(Excerpts from a dataset)
※

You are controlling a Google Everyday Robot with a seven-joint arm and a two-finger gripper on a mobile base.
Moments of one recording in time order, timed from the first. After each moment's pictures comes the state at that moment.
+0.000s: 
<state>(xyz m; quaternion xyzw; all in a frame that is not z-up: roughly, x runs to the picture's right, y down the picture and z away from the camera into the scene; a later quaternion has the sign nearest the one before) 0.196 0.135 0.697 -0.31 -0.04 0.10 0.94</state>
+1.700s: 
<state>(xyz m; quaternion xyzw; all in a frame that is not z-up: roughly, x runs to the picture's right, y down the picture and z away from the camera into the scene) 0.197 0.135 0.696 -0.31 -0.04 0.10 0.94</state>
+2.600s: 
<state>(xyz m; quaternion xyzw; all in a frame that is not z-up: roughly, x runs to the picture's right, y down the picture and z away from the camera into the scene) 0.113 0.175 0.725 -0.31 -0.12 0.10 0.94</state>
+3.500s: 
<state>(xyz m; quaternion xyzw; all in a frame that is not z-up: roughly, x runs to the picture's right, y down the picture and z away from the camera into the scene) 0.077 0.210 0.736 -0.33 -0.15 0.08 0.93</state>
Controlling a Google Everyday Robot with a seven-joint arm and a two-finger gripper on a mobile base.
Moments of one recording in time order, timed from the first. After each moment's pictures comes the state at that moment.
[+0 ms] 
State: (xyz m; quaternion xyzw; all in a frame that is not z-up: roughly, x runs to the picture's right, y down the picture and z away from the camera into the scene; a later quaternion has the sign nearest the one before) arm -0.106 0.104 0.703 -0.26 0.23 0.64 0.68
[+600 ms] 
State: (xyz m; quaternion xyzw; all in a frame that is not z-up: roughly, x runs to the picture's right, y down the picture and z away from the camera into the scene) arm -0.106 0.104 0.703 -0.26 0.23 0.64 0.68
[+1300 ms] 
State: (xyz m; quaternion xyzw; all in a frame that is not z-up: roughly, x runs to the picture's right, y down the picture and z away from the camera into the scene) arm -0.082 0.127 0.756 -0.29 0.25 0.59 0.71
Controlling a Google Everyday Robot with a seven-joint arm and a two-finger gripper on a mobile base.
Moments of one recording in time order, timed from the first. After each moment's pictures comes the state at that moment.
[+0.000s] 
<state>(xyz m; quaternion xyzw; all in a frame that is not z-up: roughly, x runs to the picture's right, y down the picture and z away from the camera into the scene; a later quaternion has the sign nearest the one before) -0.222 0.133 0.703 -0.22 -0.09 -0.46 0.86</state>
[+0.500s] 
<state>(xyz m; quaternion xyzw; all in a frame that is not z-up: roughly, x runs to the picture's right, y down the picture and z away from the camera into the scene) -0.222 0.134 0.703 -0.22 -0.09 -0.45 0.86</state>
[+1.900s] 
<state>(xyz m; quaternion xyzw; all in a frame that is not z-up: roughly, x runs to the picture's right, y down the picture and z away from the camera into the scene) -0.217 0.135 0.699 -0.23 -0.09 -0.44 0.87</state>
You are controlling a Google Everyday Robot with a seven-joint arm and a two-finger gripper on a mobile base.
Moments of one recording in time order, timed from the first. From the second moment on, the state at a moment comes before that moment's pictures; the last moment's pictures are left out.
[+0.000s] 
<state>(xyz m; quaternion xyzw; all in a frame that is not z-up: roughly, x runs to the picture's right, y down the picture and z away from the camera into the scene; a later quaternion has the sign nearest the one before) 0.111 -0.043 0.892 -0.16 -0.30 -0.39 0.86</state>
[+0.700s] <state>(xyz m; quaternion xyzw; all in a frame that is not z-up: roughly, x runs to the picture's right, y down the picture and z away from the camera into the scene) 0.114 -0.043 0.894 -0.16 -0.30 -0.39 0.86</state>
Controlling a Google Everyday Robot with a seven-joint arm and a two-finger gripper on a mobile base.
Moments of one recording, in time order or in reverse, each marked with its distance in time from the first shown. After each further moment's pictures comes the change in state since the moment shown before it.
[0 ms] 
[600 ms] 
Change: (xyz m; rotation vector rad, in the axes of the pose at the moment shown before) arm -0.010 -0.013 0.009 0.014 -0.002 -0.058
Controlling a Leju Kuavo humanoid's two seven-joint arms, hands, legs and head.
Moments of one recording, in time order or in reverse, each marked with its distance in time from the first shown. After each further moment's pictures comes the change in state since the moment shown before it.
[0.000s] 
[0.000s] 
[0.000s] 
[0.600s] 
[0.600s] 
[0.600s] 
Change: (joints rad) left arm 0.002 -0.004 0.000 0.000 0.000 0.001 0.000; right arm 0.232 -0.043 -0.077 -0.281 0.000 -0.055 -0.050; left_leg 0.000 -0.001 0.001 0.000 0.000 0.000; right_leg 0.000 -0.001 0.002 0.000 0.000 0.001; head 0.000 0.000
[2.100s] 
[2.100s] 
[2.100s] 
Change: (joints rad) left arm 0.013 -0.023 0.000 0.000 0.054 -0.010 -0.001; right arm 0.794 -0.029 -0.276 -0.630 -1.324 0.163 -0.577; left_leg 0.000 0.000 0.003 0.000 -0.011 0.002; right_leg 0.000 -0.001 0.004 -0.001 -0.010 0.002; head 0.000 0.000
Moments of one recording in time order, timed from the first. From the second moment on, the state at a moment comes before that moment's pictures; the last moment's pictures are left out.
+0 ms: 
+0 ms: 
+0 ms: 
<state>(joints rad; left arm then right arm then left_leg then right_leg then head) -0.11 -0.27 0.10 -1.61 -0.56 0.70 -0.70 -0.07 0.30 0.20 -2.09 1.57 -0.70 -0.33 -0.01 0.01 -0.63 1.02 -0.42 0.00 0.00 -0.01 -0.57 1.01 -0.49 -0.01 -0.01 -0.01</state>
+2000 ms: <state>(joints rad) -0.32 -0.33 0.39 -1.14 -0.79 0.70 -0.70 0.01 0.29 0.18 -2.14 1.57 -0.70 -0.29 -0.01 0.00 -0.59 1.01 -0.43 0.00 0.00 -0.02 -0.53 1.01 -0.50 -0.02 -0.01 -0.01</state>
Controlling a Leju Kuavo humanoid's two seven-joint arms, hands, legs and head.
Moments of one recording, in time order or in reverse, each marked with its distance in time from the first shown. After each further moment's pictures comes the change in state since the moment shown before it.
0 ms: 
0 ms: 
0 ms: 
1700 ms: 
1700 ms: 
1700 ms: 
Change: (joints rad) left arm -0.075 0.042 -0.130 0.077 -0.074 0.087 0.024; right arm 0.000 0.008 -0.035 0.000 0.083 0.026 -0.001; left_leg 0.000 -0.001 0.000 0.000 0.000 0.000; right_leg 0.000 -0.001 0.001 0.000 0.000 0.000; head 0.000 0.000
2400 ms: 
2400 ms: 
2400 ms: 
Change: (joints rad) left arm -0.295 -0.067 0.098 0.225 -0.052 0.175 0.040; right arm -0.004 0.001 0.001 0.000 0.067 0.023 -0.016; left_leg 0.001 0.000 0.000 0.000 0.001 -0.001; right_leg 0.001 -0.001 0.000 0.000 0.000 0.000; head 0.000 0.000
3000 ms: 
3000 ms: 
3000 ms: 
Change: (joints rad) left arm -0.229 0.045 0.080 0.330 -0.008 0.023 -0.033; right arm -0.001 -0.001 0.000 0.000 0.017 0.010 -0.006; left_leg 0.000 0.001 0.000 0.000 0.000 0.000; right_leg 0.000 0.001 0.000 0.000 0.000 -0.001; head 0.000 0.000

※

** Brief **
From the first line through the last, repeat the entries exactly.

** Reply **
You are controlling a Google Everyday Robot with a seven-joint arm and a two-finger gripper on a mobile base.
Moments of one recording in time order, timed from the first. After each moment's pictures comes the state at that moment.
+0.000s: 
<state>(xyz m; quaternion xyzw; all in a frame that is not z-up: roughly, x runs to the picture's right, y down the picture and z away from the camera into the scene; a later quaternion has the sign nearest the one before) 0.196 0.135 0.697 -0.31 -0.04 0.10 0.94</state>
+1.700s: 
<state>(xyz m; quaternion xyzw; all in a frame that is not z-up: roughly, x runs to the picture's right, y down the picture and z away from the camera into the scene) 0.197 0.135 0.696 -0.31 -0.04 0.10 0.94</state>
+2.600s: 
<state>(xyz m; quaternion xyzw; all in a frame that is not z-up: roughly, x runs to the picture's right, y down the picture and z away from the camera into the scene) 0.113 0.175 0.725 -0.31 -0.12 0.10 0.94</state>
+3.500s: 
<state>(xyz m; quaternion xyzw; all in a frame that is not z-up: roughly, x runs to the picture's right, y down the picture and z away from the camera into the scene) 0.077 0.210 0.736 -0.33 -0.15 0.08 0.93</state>
Controlling a Google Everyday Robot with a seven-joint arm and a two-finger gripper on a mobile base.
Moments of one recording in time order, timed from the first. After each moment's pictures comes the state at that moment.
[+0 ms] 
State: (xyz m; quaternion xyzw; all in a frame that is not z-up: roughly, x runs to the picture's right, y down the picture and z away from the camera into the scene; a later quaternion has the sign nearest the one before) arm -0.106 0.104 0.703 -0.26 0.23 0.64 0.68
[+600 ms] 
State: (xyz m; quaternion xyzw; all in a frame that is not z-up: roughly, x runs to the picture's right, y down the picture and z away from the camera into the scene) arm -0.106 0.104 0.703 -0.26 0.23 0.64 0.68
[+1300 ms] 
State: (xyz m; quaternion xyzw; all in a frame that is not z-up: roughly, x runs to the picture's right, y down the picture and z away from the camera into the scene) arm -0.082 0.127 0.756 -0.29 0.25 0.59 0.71
Controlling a Google Everyday Robot with a seven-joint arm and a two-finger gripper on a mobile base.
Moments of one recording in time order, timed from the first. After each moment's pictures comes the state at that moment.
[+0.000s] 
<state>(xyz m; quaternion xyzw; all in a frame that is not z-up: roughly, x runs to the picture's right, y down the picture and z away from the camera into the scene; a later quaternion has the sign nearest the one before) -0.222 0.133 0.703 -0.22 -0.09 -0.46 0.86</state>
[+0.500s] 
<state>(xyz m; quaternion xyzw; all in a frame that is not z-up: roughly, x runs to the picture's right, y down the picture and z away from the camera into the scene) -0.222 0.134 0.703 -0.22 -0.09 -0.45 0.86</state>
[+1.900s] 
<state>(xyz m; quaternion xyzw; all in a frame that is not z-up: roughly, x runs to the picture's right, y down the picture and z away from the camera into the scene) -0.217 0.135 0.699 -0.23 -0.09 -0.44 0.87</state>
You are controlling a Google Everyday Robot with a seven-joint arm and a two-finger gripper on a mobile base.
Moments of one recording in time order, timed from the first. From the second moment on, the state at a moment comes before that moment's pictures; the last moment's pictures are left out.
[+0.000s] 
<state>(xyz m; quaternion xyzw; all in a frame that is not z-up: roughly, x runs to the picture's right, y down the picture and z away from the camera into the scene; a later quaternion has the sign nearest the one before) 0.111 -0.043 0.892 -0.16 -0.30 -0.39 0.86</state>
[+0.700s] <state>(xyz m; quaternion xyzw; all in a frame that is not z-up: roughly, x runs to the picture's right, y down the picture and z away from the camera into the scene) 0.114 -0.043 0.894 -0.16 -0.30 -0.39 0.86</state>
Controlling a Google Everyday Robot with a seven-joint arm and a two-finger gripper on a mobile base.
Moments of one recording, in time order or in reverse, each marked with its distance in time from the first shown. After each further moment's pictures comes the change in state since the moment shown before it.
[0 ms] 
[600 ms] 
Change: (xyz m; rotation vector rad, in the axes of the pose at the moment shown before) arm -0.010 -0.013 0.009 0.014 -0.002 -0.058
Controlling a Leju Kuavo humanoid's two seven-joint arms, hands, legs and head.
Moments of one recording, in time order or in reverse, each marked with its distance in time from the first shown. After each further moment's pictures comes the change in state since the moment shown before it.
[0.000s] 
[0.000s] 
[0.000s] 
[0.600s] 
[0.600s] 
[0.600s] 
Change: (joints rad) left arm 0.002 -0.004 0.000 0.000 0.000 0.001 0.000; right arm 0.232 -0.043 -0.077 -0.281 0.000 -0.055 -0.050; left_leg 0.000 -0.001 0.001 0.000 0.000 0.000; right_leg 0.000 -0.001 0.002 0.000 0.000 0.001; head 0.000 0.000
[2.100s] 
[2.100s] 
[2.100s] 
Change: (joints rad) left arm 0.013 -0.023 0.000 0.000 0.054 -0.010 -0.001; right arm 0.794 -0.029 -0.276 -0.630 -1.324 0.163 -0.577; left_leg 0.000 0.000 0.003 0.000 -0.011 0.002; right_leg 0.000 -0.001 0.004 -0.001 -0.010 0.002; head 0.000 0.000
Moments of one recording in time order, timed from the first. From the second moment on, the state at a moment comes before that moment's pictures; the last moment's pictures are left out.
+0 ms: 
+0 ms: 
+0 ms: 
<state>(joints rad; left arm then right arm then left_leg then right_leg then head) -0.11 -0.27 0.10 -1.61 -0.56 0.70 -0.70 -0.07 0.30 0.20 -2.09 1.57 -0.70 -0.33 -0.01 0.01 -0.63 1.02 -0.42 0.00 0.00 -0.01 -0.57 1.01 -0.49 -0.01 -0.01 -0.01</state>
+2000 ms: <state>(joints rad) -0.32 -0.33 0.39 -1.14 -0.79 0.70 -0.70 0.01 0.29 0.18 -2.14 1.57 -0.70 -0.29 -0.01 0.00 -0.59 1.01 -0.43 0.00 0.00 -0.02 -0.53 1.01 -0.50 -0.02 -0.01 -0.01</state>
Controlling a Leju Kuavo humanoid's two seven-joint arms, hands, legs and head.
Moments of one recording, in time order or in reverse, each marked with its distance in time from the first shown. After each further moment's pictures comes the change in state since the moment shown before it.
0 ms: 
0 ms: 
0 ms: 
1700 ms: 
1700 ms: 
1700 ms: 
Change: (joints rad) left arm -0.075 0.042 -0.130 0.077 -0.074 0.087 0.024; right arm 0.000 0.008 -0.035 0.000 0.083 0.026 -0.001; left_leg 0.000 -0.001 0.000 0.000 0.000 0.000; right_leg 0.000 -0.001 0.001 0.000 0.000 0.000; head 0.000 0.000
2400 ms: 
2400 ms: 
2400 ms: 
Change: (joints rad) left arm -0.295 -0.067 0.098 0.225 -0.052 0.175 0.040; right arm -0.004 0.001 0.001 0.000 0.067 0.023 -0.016; left_leg 0.001 0.000 0.000 0.000 0.001 -0.001; right_leg 0.001 -0.001 0.000 0.000 0.000 0.000; head 0.000 0.000
3000 ms: 
3000 ms: 
3000 ms: 
Change: (joints rad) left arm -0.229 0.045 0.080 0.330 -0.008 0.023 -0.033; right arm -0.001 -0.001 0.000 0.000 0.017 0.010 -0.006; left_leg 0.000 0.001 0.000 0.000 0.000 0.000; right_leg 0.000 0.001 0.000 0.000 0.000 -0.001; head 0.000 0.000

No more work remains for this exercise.